Más fácil, apedrear al que solivianta nuestra sombría rutina que comprometerse en la luz que pone al descubierto nuestra vida. Especialmente difícil, si además de aceptar que yo soy hijo de Dios, de luz como Él —porque aun a regañadientes lo aceptaría, ¡quién no quiere ser dios! — tengo que aceptar que los demás, los que están más cerquita, los prójimos, son también dioses. Aunque ellos lo crean, y sea Evangelio, es difícil aceptarlo en la verdad oscura del orgullo propio. Por eso llevamos casi siempre piedras en la manos, ¡por si acaso alguno sale diciendo que es hijo de Dios y hubiera que servirlo!

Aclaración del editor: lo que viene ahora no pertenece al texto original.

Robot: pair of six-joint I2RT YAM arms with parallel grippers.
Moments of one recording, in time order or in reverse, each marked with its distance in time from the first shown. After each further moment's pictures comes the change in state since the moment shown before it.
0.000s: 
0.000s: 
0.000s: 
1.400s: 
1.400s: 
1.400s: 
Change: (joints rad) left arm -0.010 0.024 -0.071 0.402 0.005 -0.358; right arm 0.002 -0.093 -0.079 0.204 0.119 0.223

Y es que la piedad falsa, la que en nombre de Dios apedrea y termina matando, puede proclamar que ‘ama a Dios sobre todas las cosas’, incluso que ama a todos los hombres del mundo, ¡menos a unos cuantos!, y quedarse tan pancha, piadoseando. ¡Siendo tantos millones! no sería muy grave dejar fuera de nuestro amor ‘piadoso’ solo a unos pocos, si no fuera porque esos pocos son los que se tiene cerca, a tiro de piedra.
El Amor que tú nos regalaste, Jesús del dardo en la Palabra, es amor de cercanía, de presencia, humanado, y en redundancia enamorado, práctico, de acompañamiento «al otro lado del Jordán», donde tu Padre te identificó en el agua —«Mi Hijo, mi amado, la perfección de mi proyecto ‘hombre’»— y donde nació la fe para tu Evangelista, cuando te vio pasar como uno cualquiera, te siguió, y se quedó contigo, donde vives. (Jn 1,38). Tu amor no es teórico, Jesús prójimo nuestro, y llega al que puedo alcanzar con mi mano, o con mi piedra.
Hagamos del Viernes de Dolores, día de luz. Que no se nos escapen de las manos Jesús y los hermanos.